/---
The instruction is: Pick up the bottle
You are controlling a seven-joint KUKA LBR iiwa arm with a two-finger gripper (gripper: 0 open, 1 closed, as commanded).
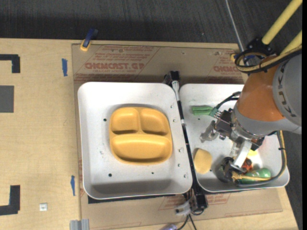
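Note:
My gripper [210,132] hangs low over the middle of the right bin [280,178], the arm coming in from the right. A green elongated object [254,175], possibly the bottle, lies along the bin's front right wall, to the right of and nearer than the gripper. A second flat green item [201,110] lies just behind the gripper near the back left of that bin. Neither green thing is between the gripper's tips.
A pale yellow oval piece [202,161] rests at the right bin's front left. A small red-orange thing [247,164] sits by the green object. The left bin [91,128] holds a yellow divided plate [140,134].

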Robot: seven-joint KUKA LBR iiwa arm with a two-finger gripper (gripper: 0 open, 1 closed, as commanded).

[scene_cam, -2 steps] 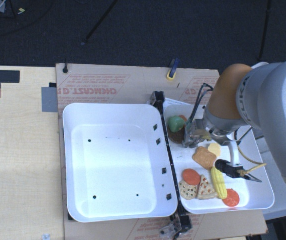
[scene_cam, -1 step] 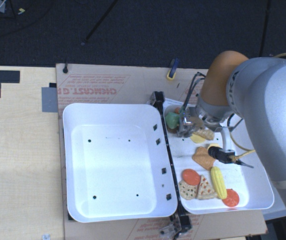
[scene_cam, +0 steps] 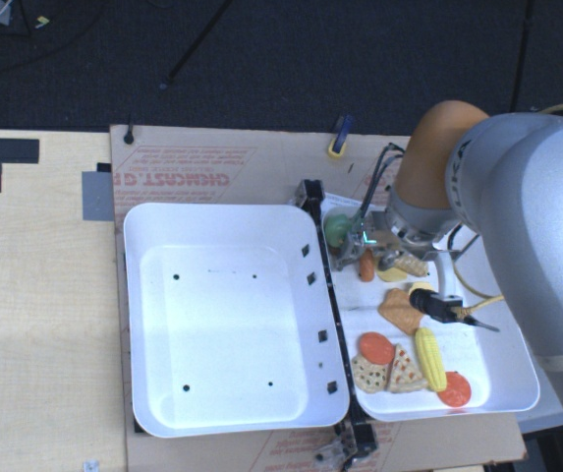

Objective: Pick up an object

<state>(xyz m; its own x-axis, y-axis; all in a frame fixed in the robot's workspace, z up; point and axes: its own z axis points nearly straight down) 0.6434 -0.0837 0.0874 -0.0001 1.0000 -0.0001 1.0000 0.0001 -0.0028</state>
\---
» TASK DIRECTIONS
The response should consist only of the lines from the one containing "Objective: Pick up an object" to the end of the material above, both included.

» WRITTEN RESPONSE
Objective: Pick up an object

<state>(xyz m; its own x-axis, y-axis; all in a frame fixed in the robot's workspace, z up; point and axes: its own z axis points nearly straight down) 0.6434 -0.0837 0.0874 -0.0001 1.0000 -0.0001 1.0000 0.0001 -0.0028</state>

That completes the answer to this exercise.